### [TASK STATEMENT]
Write out every line of the material as it stands, apart from the pictures.

### [INFORMATION SUPPLIED]
####

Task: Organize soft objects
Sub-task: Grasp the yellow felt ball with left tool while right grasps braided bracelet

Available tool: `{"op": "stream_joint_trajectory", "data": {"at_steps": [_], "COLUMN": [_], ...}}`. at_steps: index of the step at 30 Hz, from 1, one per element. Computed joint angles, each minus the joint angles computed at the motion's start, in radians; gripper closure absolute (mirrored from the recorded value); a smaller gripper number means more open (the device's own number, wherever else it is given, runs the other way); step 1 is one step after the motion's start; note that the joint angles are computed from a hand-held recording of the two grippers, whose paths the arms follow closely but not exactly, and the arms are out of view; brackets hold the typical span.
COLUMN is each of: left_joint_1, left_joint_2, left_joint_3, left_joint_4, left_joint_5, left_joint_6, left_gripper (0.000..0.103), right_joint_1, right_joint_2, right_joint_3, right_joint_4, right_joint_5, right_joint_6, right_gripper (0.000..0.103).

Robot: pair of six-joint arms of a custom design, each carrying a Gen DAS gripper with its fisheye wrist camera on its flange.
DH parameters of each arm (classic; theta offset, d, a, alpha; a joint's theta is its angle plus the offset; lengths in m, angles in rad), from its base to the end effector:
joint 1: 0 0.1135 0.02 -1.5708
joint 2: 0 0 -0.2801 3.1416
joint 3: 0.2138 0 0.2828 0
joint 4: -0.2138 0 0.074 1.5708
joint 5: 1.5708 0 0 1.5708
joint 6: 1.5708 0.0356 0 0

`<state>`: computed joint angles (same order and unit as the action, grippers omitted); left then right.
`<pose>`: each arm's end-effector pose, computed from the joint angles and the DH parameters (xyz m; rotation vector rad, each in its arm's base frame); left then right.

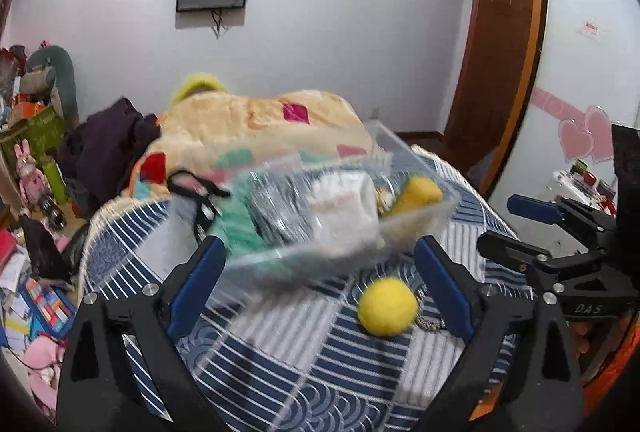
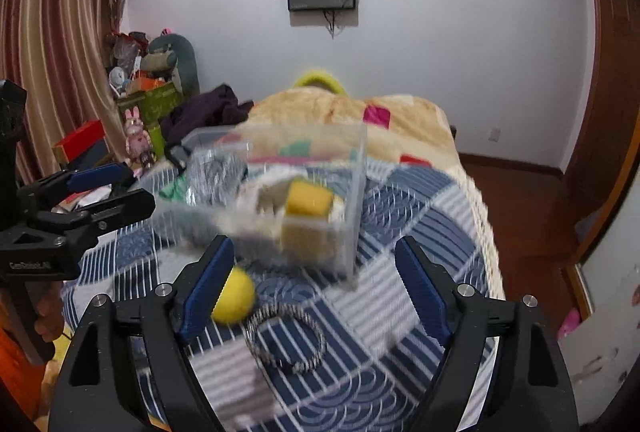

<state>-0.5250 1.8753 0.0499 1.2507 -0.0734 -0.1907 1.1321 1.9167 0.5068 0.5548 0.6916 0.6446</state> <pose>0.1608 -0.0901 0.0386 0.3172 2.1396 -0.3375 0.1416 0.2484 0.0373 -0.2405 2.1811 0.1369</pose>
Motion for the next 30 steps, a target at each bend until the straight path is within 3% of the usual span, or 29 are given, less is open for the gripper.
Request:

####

### [TASK OUTPUT]
Task: Organize soft objects
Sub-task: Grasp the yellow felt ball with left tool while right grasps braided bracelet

Available tool: `{"op": "stream_joint_trajectory", "data": {"at_steps": [_], "COLUMN": [_], ...}}`. at_steps: index of the step at 30 Hz, from 1, one per element. Computed joint angles, each minus the joint angles computed at the motion's start, in radians; gripper closure absolute (mirrored from the recorded value); a smaller gripper number means more open (the device's own number, wherever else it is given, runs the other way); step 1 is one step after the motion's start; note that the joint angles are computed from a hand-held recording of the two grippers, whose paths the arms follow closely but not exactly, and the arms are out of view; brackets hold the typical span.
COLUMN is each of: left_joint_1, left_joint_2, left_joint_3, left_joint_4, left_joint_5, left_joint_6, left_gripper (0.000..0.103), right_joint_1, right_joint_2, right_joint_3, right_joint_4, right_joint_5, right_joint_6, right_gripper (0.000..0.103).

Robot: pair of six-joint arms of a custom design, each carrying a Gen DAS gripper with its fisheye wrist camera on its flange.
DH parameters of each arm (classic; theta offset, d, a, alpha; a joint's theta is its angle plus the offset; lengths in m, angles in rad), from its base to the end effector:
joint 1: 0 0.1135 0.02 -1.5708
joint 2: 0 0 -0.2801 3.1416
joint 3: 0.2138 0 0.2828 0
joint 4: -0.2138 0 0.074 1.5708
joint 5: 1.5708 0 0 1.5708
joint 6: 1.5708 0.0356 0 0

`<state>`: computed joint angles (same order and unit as the action, grippers omitted); left then right.
`<pose>`: each arm's end-effector pose, computed from the joint angles and the DH parameters (xyz m; rotation vector rad, each in its arm's base frame); left then right.


<state>-0.5250 1.8753 0.0499 1.2507 -0.0734 -0.1907 1.1321 1.9167 0.5068 0.5548 0.6916 0.6446</state> <pose>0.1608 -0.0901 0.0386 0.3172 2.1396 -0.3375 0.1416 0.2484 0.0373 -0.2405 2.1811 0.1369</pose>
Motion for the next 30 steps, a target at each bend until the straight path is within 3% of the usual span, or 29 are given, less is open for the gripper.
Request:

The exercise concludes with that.